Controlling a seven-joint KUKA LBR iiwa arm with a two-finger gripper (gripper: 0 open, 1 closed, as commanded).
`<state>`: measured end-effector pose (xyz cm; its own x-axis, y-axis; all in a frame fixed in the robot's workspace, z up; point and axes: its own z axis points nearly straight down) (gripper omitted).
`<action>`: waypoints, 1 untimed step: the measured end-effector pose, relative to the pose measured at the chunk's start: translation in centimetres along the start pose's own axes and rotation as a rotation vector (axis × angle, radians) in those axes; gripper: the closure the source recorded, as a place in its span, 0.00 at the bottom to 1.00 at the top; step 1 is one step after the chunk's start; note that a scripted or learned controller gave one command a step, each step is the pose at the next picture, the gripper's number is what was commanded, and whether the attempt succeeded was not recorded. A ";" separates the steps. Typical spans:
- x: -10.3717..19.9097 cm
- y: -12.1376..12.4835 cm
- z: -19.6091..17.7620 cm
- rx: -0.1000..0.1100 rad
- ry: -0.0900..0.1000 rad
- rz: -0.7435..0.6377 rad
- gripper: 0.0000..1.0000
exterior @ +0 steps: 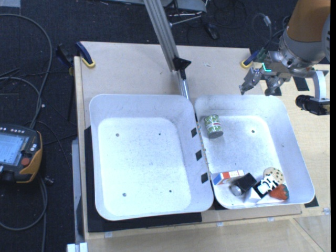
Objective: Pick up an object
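Observation:
My gripper (260, 86) hangs above the far rim of the right bin (294, 146), fingers spread and nothing between them. A small green can (213, 126) lies in that bin near its left wall, well below and left of the gripper. Along the bin's near edge sits a cluster: a red, white and blue box (227, 177), a black and silver object (241, 185), a black and white item (266, 185), a tan round piece (273, 173) and a red piece (279, 192).
The left bin (105, 114) lies beside the right one on the wooden bench (131, 67). A slanted metal pole (163, 28) crosses from the top toward the divide between the bins. A teach pendant (18, 154) rests on the floor at left.

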<state>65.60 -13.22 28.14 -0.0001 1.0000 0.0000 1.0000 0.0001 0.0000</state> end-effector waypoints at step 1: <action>0.0 0.0 0.0 0.000 0.000 0.000 0.00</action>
<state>65.60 -13.22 28.14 -0.0002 1.0000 0.0000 1.0000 0.0002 -0.0001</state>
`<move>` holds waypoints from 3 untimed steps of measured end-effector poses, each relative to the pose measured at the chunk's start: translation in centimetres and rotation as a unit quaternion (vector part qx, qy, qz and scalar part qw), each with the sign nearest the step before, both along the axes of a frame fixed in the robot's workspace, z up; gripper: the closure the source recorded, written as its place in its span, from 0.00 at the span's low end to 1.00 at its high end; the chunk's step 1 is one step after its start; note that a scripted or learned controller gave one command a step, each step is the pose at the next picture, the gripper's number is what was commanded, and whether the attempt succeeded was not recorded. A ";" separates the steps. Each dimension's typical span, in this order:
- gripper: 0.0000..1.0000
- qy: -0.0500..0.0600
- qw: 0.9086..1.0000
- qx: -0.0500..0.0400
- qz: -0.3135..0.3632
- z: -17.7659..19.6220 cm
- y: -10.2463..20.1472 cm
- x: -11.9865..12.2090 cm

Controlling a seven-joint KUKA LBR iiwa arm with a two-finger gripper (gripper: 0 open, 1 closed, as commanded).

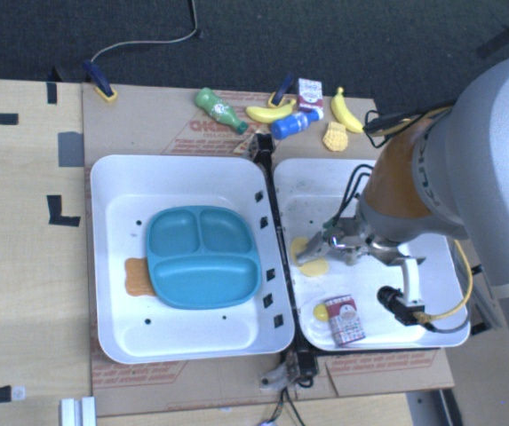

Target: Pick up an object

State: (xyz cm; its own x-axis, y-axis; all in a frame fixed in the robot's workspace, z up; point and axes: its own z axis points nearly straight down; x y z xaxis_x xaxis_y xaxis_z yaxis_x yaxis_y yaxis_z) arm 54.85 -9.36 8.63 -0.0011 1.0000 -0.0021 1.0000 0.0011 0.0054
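The arm (414,185) reaches in from the right, grey w/ an orange band, and bends down into the right bin (441,344). The gripper (318,248) sits low at the bin's left side, just by the divider between the two bins. Its fingers (313,252) lie against a yellow object (311,257), prob. a small toy fruit, but whether they're clenched on it or released I can't tell; the wrist hides too much.

Near edge of the same bin: a small red and white carton (343,319), lying flat, apart from the gripper. A black fitting w/ a yellow cable (454,304) hangs off the arm's near side, over the bin's right part.

The left bin (112,238) holds a blue divided plate (204,256), three compartments, approx. central. An orange flat piece (136,276) pokes out from under the plate's left edge, touching it.

On the worktop (23,238) beyond the far rims of the bins, a loose row: green bottle (219,111) on its side, a banana (269,112), a blue bottle (291,125) just beside it, a small red/white box (310,92) further back, a second banana (345,113) and a yellow corn-like piece (335,136) to its near side. All sit on brown cardboard (183,131).
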 end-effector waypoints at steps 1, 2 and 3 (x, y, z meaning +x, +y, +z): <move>0.00 0.001 1.000 0.000 0.000 20.3 -3.6 9.6; 0.00 0.006 1.000 0.000 -0.001 7.6 -11.1 11.8; 0.00 0.004 1.000 0.001 0.000 0.5 -5.9 9.6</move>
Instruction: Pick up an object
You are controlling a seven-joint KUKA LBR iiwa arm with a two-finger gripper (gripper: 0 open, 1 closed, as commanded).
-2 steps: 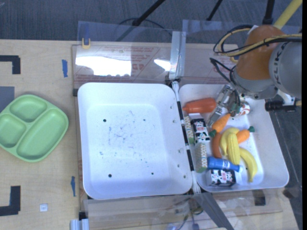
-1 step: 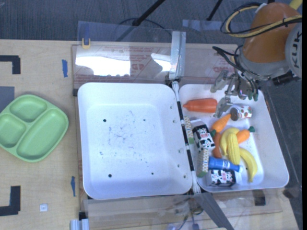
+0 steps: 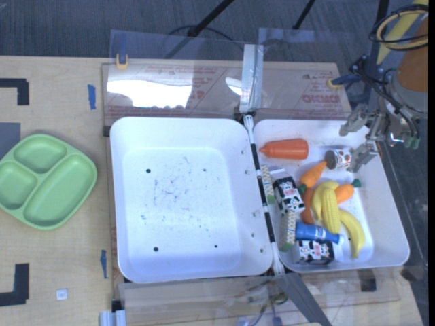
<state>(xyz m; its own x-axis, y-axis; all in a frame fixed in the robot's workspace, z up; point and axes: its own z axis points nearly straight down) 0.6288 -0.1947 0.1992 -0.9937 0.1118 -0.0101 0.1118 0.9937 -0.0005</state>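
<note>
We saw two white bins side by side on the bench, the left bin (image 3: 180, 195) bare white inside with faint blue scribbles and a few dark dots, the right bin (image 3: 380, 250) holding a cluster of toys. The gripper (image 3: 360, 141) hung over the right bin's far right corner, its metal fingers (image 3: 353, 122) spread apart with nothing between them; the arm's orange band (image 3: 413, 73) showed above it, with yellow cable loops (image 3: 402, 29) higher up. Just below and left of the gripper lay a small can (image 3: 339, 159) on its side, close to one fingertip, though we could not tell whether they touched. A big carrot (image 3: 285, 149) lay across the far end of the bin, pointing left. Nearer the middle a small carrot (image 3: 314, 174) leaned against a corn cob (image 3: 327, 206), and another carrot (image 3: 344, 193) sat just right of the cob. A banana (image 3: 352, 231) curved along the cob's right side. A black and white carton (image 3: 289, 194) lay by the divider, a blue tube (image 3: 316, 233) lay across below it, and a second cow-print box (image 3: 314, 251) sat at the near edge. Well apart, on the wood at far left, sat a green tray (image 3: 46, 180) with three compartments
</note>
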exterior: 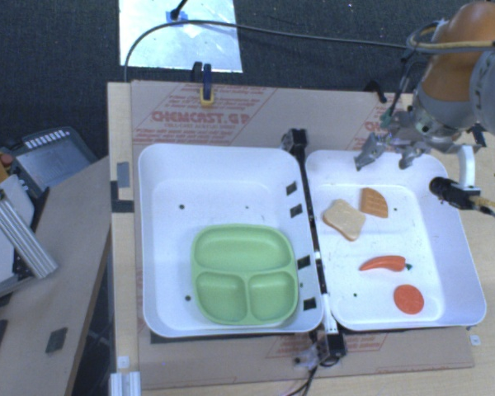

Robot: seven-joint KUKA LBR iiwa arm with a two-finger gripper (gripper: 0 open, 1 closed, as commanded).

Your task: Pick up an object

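Note:
The right bin [445,221] holds several food toys: a tan bread slice [344,219], an orange wedge-shaped piece [374,202], a red chili pepper [384,263] and a flat red-orange disc [408,299]. My gripper [388,156] hangs over the far edge of the right bin, above and behind the orange piece. Its two fingers are spread apart with nothing between them.
The left bin [165,188] holds a green divided plate [243,274] at its near right. A black divider strip [307,229] runs between the bins. A yellow-handled clamp [205,85] sits on the cardboard behind the left bin.

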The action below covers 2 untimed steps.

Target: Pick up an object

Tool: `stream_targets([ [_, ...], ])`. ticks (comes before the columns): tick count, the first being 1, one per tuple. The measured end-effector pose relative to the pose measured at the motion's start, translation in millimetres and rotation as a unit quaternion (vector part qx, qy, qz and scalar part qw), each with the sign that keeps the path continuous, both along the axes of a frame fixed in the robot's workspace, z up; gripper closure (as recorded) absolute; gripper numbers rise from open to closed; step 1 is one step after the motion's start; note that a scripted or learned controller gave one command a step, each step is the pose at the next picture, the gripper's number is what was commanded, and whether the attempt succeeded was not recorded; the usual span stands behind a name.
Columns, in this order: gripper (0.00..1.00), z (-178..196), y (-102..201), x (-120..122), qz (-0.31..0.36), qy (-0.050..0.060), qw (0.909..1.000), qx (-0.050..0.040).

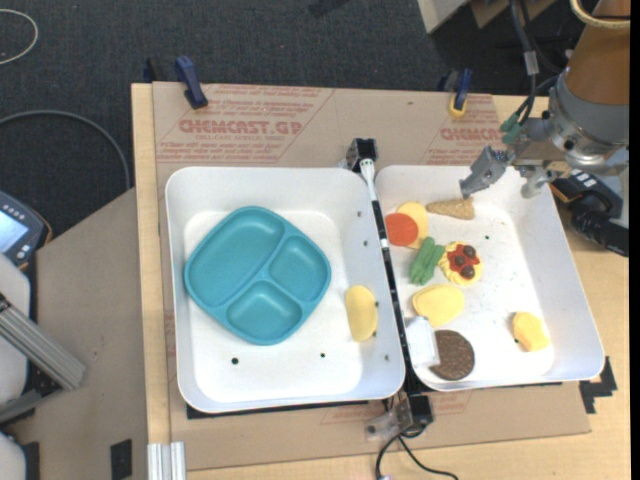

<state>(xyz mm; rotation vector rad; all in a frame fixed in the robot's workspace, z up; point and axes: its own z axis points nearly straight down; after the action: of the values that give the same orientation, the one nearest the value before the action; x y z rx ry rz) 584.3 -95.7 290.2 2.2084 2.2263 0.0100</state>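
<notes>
Holding teal plate [258, 274] and yellow piece [361, 312], left bin [190, 198], toy foods in right bin [560, 268]

2 white bins: left bin [200, 368], right bin [560, 268]. 1 teal divided plate [257, 274]. 3 yellow food pieces [361, 311], [438, 303], [529, 331]. 1 orange round [402, 228], 1 green piece [427, 260], 1 mini pizza [463, 262], 1 tan wedge [452, 208], 1 brown disc [452, 354]. 2 blue clamps [190, 81], [460, 88].

Red "CHEMCAST GP" print on brown sheet [300, 118] under bins, left of centre; same print partly readable at right; smaller lines beneath illegible.
</notes>
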Motion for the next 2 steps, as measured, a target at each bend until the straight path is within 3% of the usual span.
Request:
stream_targets([
  [1,0.0,-10.7,71.8,-44.7,0.0,0.007,1.0,0.0018],
  [2,0.0,-106.8,29.4,-63.1,-0.006,0.011,0.9999,-0.0002],
])
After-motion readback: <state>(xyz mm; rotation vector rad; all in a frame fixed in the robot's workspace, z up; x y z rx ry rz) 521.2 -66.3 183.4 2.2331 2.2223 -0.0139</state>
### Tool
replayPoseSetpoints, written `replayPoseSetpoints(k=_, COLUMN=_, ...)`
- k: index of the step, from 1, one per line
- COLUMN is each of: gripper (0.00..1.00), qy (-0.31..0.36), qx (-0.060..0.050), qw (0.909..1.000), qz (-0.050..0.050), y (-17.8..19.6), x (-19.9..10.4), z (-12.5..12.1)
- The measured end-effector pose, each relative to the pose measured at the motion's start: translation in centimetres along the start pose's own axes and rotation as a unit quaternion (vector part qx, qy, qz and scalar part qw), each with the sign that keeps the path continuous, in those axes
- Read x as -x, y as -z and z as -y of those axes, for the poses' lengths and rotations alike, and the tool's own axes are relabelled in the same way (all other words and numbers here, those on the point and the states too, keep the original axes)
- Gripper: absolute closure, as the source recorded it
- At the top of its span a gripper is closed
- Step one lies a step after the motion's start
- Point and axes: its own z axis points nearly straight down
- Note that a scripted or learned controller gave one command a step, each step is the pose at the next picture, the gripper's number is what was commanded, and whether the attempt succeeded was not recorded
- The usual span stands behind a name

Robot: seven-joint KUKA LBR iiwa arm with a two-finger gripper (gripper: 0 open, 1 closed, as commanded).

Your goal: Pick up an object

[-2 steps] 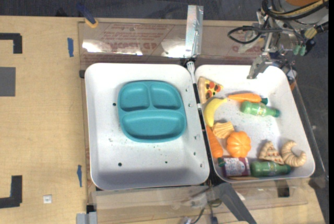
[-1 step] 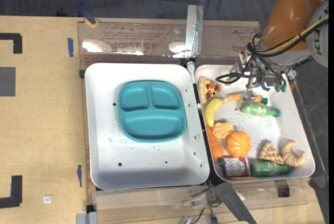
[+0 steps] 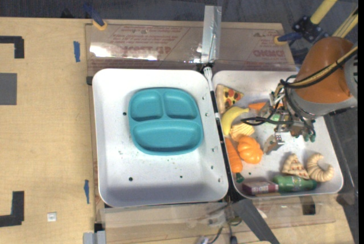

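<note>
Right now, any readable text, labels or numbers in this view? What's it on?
No text can be read.
Red print on the clear plastic sheet behind the left white bin: blurred and upside down, unreadable.
Red print on the clear sheet behind the right white bin: same, unreadable.
Label on the green bottle in the right bin: too small to read.
</note>
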Motion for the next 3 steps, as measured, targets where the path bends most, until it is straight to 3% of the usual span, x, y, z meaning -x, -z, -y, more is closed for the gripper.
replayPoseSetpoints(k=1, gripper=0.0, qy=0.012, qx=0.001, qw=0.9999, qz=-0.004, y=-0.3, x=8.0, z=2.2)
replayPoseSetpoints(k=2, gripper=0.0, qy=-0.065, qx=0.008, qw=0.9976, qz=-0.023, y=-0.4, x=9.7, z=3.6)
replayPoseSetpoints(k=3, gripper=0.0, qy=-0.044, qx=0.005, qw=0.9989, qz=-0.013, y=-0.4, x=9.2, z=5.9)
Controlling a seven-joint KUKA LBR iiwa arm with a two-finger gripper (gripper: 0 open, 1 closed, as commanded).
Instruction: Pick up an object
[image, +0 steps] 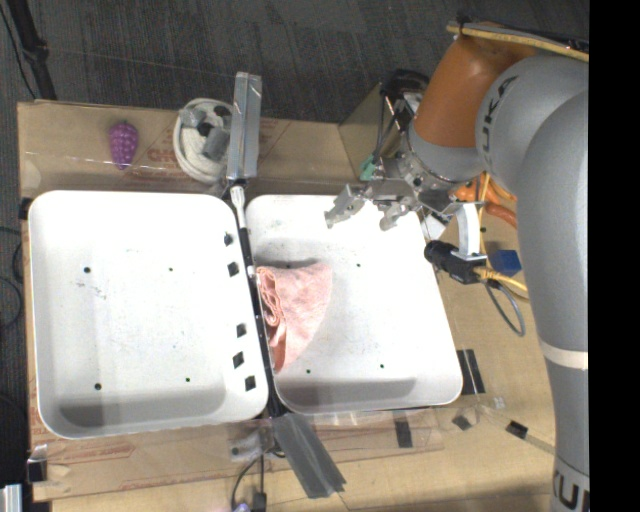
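Lying crumpled, pink cloth (293, 305) well apart from end effector (365, 212).

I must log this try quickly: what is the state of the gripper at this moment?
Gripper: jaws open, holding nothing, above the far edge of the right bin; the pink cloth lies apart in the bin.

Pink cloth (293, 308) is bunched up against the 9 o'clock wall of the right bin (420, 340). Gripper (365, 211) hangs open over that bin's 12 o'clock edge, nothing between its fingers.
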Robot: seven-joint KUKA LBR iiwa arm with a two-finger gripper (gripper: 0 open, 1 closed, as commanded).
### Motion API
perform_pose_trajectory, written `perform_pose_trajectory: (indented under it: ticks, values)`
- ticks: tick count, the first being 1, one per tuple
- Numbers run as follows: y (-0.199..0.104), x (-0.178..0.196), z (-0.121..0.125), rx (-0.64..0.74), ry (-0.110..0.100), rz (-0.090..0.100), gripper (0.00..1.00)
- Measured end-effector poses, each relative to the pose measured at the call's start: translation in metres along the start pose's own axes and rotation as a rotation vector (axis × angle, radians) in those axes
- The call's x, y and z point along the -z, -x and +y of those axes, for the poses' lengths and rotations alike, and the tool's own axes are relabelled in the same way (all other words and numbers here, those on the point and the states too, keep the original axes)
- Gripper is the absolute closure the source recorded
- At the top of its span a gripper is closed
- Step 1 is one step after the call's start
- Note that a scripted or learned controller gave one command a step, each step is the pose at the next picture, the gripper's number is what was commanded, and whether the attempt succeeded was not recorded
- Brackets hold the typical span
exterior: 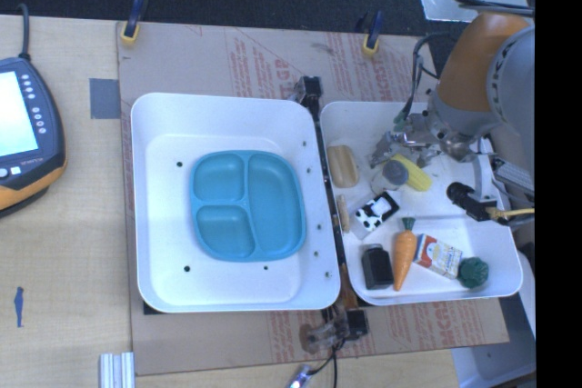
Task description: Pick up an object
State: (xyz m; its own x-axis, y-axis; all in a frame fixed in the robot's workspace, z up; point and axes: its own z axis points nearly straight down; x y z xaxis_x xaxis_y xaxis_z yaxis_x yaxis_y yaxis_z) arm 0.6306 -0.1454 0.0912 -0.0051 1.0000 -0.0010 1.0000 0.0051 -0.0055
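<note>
My gripper hangs low over the back of the right bin, open, with nothing between its fingers. Just under and in front of it lie a yellow piece and a small grey cylinder, close together. Further forward in the same bin are a black-and-white spotted block, an orange carrot, a black block, a red-and-white packet and a green broccoli. A tan bread-like piece lies by the bin's left wall.
The left bin holds a blue divided plate. A handheld pendant rests on the bench at the far left. The arm fills the back right corner above the right bin.
</note>
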Motion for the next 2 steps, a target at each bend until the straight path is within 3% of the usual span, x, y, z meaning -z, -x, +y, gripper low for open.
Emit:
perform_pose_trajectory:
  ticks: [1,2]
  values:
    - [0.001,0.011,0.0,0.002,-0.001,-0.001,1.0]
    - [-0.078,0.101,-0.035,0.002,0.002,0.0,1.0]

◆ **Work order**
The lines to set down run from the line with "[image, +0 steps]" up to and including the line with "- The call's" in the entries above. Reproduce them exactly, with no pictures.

◆ **Exercise result**
[image, +0 steps] 
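Lying crumpled, pink cloth (293, 305) well apart from end effector (365, 212).

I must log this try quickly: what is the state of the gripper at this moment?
Gripper: jaws open, holding nothing, above the far edge of the right bin; the pink cloth lies apart in the bin.

Pink cloth (293, 308) is bunched up against the 9 o'clock wall of the right bin (420, 340). Gripper (365, 211) hangs open over that bin's 12 o'clock edge, nothing between its fingers.
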Robot: seven-joint KUKA LBR iiwa arm with a two-finger gripper (gripper: 0 open, 1 closed, as commanded).
### Motion API
perform_pose_trajectory, written `perform_pose_trajectory: (indented under it: ticks, values)`
- ticks: tick count, the first being 1, one per tuple
- Numbers run as follows: y (-0.199..0.104), x (-0.178..0.196), z (-0.121..0.125), rx (-0.64..0.74), ry (-0.110..0.100), rz (-0.090..0.100), gripper (0.00..1.00)
- Measured end-effector poses, each relative to the pose measured at the call's start: translation in metres along the start pose's own axes and rotation as a rotation vector (axis × angle, radians) in those axes
- The call's x, y and z point along the -z, -x and +y of those axes, for the poses' lengths and rotations alike, and the tool's own axes are relabelled in the same way (all other words and numbers here, those on the point and the states too, keep the original axes)

What the answer needed to say has been said.